### PROBLEM TO WORK ON
Each line of the listing that includes "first" should be reported.

### EXERCISE MATERIAL
+---+
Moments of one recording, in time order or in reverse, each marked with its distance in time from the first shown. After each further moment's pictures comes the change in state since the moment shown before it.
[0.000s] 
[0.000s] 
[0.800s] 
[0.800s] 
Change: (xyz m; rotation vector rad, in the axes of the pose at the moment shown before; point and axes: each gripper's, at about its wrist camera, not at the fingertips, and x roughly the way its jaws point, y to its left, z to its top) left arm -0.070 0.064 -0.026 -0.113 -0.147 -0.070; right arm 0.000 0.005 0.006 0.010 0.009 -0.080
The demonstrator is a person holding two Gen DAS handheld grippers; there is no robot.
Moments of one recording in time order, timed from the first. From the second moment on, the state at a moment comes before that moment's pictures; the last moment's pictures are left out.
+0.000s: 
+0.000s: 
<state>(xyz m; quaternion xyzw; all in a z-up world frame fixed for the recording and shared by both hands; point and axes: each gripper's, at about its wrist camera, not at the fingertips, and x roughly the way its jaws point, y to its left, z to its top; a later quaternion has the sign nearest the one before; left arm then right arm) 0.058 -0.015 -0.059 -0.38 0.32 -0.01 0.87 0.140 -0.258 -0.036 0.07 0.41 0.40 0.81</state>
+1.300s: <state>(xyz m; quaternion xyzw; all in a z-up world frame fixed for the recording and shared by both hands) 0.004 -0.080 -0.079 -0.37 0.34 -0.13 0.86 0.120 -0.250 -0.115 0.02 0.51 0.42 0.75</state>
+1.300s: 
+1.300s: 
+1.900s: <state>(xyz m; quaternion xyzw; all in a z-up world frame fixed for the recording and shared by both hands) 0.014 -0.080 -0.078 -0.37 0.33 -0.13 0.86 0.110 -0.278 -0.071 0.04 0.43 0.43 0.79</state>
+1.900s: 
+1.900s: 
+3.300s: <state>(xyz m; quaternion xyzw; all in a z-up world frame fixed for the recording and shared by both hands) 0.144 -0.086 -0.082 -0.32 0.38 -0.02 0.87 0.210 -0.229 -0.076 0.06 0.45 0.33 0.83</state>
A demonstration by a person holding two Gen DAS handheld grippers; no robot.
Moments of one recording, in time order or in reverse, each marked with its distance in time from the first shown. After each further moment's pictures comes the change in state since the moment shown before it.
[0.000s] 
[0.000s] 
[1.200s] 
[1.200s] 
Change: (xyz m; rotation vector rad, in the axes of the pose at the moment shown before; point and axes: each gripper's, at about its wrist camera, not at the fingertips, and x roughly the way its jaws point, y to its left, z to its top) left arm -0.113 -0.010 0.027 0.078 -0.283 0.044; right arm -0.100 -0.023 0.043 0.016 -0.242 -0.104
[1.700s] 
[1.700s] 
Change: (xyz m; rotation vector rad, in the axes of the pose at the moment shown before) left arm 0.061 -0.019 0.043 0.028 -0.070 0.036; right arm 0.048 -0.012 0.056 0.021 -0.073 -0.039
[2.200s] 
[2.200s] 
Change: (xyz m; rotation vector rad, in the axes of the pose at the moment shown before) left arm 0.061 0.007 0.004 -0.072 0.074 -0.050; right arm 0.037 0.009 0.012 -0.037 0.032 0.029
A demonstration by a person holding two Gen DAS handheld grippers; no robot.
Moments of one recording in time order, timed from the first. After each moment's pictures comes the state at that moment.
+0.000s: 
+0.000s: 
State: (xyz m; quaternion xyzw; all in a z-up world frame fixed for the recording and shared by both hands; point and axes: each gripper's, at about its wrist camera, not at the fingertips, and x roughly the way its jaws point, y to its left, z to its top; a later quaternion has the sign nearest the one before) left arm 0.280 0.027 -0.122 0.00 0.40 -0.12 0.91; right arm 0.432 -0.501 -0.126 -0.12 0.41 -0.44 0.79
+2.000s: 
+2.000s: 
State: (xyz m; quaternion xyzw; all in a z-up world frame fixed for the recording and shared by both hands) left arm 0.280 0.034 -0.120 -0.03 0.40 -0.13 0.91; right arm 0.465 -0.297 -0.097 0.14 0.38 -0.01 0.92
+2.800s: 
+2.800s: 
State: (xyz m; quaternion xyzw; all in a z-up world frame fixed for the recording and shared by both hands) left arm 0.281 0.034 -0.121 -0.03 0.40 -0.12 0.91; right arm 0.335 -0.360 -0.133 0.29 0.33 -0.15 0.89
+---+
### RESULT OF THE TASK
Moments of one recording, in time order or in reverse, each marked with its distance in time from the first shown. After each further moment's pictures comes the change in state since the moment shown before it.
Moments of one recording in time order, timed from the first. From the second moment on, the state at a moment comes before that moment's pictures; the last moment's pictures are left out.
Moments of one recording, in time order or in reverse, each marked with its distance in time from the first shown. After each further moment's pictures comes the change in state since the moment shown before it.
Moments of one recording in time order, timed from the first. After each moment's pictures comes the state at that moment.

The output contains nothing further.